Your output should be the lines below from the one with "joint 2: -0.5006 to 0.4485" through the one with "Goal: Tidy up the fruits", copied exactly, pictures excluded.

Data records ->
---+---

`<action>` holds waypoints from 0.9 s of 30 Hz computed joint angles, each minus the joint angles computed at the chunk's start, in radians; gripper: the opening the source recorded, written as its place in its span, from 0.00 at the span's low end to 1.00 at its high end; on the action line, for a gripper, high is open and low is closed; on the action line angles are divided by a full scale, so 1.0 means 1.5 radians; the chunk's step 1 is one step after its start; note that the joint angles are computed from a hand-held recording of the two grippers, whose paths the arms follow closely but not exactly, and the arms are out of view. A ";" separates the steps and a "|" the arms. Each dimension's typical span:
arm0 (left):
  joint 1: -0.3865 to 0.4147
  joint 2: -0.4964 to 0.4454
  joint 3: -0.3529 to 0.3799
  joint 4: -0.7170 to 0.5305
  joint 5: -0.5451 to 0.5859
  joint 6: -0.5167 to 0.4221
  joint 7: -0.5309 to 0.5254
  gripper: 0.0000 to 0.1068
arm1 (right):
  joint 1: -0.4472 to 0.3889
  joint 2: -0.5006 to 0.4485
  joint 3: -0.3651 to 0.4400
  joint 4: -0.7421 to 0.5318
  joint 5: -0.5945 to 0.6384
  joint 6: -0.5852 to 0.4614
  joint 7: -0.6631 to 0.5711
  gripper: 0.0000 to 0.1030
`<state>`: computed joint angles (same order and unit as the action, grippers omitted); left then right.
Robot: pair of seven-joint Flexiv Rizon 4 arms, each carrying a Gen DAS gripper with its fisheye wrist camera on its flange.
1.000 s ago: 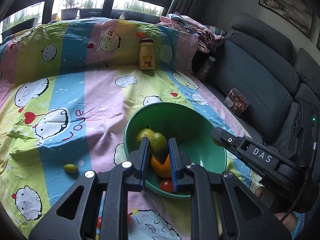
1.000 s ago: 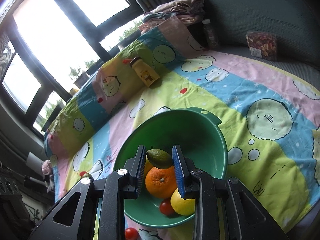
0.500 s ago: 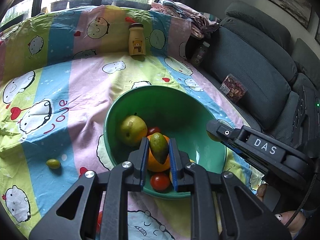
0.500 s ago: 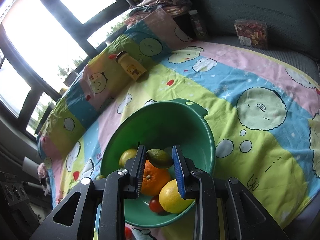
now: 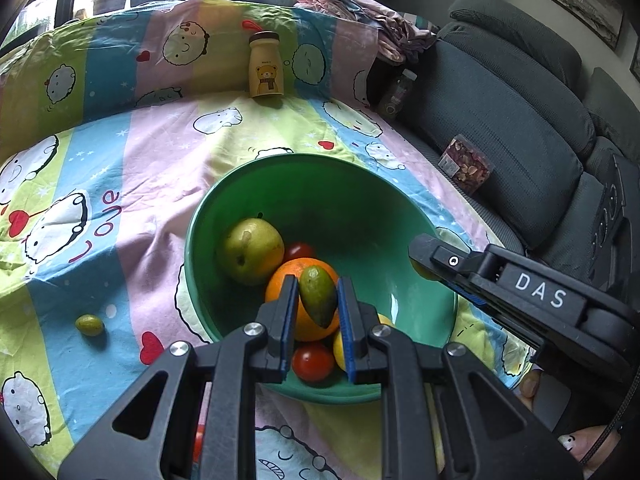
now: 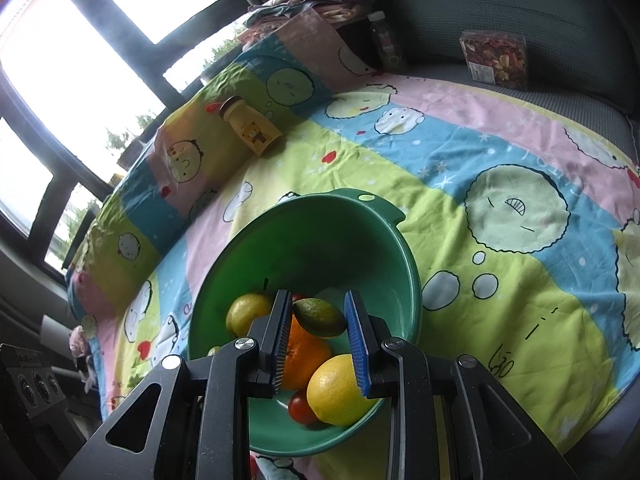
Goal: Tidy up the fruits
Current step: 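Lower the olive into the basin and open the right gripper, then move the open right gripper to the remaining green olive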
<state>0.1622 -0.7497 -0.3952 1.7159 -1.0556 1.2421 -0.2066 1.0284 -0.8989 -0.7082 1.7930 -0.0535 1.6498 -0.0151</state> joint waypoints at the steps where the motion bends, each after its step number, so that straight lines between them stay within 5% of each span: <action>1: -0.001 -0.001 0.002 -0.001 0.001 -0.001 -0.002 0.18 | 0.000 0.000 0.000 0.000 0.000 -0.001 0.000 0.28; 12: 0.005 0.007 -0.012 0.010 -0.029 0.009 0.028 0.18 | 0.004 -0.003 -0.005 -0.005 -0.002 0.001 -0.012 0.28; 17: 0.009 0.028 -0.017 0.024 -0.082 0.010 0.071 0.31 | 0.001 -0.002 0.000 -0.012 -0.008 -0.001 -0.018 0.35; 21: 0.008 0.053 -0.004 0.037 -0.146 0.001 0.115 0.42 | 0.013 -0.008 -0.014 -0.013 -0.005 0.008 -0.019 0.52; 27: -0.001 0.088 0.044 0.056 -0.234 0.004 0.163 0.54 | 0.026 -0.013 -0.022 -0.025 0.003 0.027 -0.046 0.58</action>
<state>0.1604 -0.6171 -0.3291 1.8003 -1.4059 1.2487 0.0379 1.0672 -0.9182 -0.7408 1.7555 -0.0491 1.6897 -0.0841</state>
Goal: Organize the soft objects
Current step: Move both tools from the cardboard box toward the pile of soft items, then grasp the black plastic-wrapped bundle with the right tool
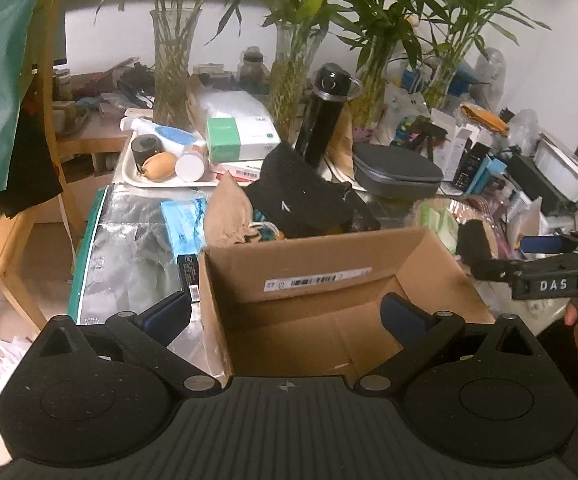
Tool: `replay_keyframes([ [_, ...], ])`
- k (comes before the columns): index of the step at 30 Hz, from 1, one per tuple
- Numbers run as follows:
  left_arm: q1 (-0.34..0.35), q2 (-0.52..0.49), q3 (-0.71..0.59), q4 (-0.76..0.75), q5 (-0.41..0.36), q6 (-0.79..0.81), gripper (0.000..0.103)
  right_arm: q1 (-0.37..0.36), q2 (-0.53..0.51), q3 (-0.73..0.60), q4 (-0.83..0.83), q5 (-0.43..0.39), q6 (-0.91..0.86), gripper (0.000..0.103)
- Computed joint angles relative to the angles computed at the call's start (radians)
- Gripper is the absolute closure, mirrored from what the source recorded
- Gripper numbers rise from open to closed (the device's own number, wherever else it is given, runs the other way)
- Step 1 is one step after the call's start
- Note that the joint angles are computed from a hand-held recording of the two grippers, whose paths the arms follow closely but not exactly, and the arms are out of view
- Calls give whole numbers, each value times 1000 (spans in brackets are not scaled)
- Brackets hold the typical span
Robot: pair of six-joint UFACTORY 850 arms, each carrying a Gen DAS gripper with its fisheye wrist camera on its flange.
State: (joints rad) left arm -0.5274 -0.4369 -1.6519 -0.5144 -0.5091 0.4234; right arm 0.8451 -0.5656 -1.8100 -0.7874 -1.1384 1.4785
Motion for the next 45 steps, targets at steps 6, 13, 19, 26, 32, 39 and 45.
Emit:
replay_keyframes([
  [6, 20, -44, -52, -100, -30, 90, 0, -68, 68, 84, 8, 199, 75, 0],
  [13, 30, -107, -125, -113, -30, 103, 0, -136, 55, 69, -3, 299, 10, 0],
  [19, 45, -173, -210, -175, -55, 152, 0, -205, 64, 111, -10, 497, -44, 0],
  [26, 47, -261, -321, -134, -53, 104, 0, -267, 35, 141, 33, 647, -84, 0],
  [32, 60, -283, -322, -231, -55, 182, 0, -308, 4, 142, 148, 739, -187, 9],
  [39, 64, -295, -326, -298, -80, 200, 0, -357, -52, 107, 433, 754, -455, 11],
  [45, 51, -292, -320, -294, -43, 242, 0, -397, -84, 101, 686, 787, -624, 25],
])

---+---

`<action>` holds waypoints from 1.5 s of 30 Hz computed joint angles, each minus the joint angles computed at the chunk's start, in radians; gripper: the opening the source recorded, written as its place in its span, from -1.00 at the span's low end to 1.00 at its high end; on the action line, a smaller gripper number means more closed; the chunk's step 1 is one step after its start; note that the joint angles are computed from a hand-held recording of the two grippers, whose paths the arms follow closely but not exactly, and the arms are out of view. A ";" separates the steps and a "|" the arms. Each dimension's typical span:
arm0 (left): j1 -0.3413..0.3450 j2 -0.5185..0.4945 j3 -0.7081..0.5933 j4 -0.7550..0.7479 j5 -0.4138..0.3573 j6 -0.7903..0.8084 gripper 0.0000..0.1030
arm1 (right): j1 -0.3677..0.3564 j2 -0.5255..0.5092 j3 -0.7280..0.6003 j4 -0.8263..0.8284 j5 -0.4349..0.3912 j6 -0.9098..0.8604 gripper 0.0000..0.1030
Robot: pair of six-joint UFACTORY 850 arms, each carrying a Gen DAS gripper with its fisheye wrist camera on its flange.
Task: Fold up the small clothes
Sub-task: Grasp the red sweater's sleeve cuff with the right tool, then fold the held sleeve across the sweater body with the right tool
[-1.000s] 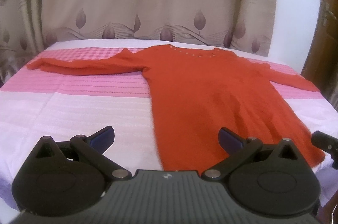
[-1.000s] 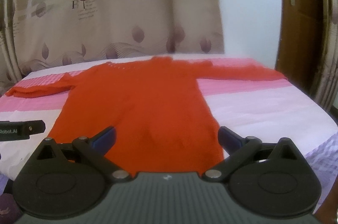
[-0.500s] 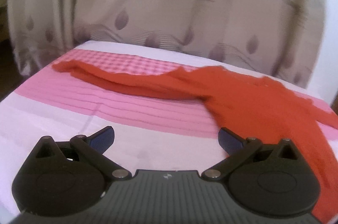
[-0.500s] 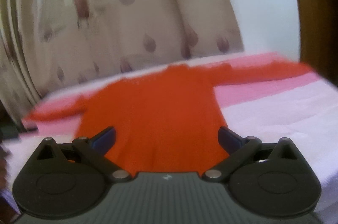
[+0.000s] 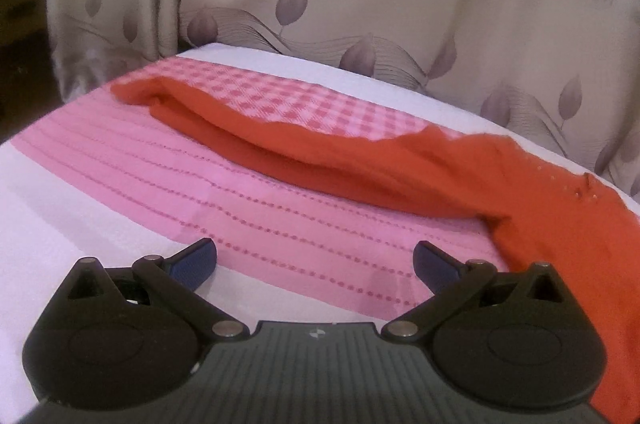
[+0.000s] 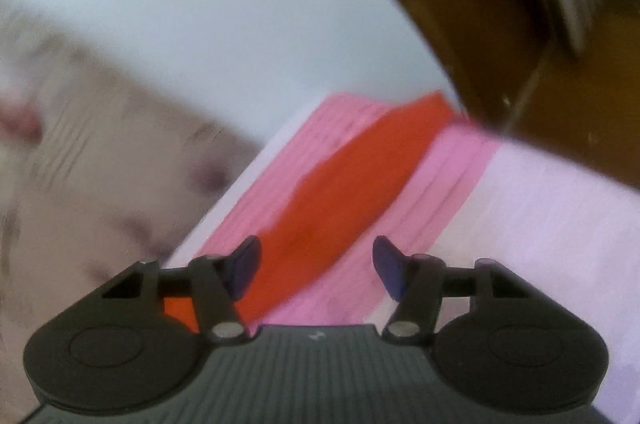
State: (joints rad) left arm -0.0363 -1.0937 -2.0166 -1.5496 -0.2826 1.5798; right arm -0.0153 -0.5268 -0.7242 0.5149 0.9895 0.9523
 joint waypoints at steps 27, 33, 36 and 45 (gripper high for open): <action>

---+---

Task response ->
  joint 2: -0.5006 to 0.4485
  joint 3: -0.3651 to 0.4400
  joint 4: -0.7421 to 0.5318
  joint 5: -0.5945 to 0.6384
  joint 6: -0.5852 to 0.4614
  joint 7: -0.6631 to 0.5711
  gripper: 0.0000 to 0.1030
`<state>`: computed joint angles (same order and unit as the action, grippers omitted); left then right.
Robot: pair of seven-joint Flexiv Rizon 4 arms, each carrying a Gen DAS gripper with its fisheye wrist camera on its flange.
1.000 s ago: 
1.000 s ago: 
0.500 s ago: 
0.500 s ago: 
now: 
now: 
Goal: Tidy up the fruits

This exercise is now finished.